=== Collected material ===
= Beginning of Section =
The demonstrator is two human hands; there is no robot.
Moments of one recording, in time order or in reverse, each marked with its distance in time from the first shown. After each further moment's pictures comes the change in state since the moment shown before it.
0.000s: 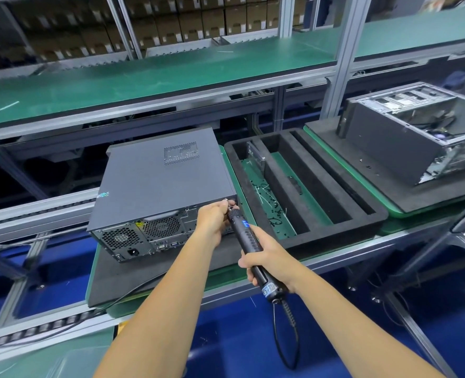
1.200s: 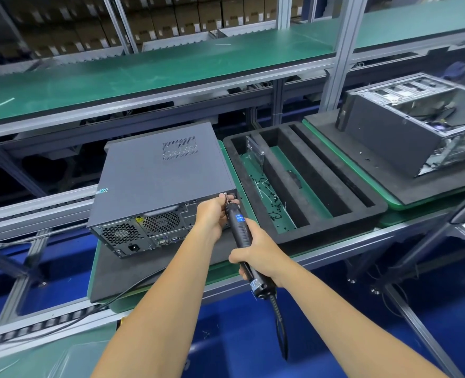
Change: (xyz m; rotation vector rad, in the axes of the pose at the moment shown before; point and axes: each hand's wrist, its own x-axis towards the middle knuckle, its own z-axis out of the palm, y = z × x) left_hand 0.010 -0.006 -0.002 -0.173 -0.037 -0.093; right_hand 0.003 -0.007 0.024 -0.141 0.125 0.016
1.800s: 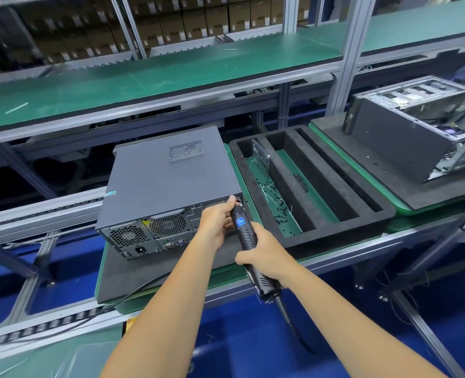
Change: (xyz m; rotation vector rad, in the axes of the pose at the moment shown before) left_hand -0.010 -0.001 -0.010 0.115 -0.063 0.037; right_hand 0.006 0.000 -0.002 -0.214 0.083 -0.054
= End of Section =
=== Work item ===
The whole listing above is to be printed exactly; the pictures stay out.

=== Answer box ===
The demonstrator is two human hands; there is no robot.
Moments of one recording, in time order or in reverse, each marked with its distance in time from the first shown. After each further moment's pictures comes the change in state since the moment shown before it.
0.000s: 
1.200s: 
Change: (xyz m; rotation vector rad, in the axes of the pose at the moment shown before; point and axes: each hand's wrist, its own x-axis towards the middle knuckle, its own z-axis out of the palm, y = z × x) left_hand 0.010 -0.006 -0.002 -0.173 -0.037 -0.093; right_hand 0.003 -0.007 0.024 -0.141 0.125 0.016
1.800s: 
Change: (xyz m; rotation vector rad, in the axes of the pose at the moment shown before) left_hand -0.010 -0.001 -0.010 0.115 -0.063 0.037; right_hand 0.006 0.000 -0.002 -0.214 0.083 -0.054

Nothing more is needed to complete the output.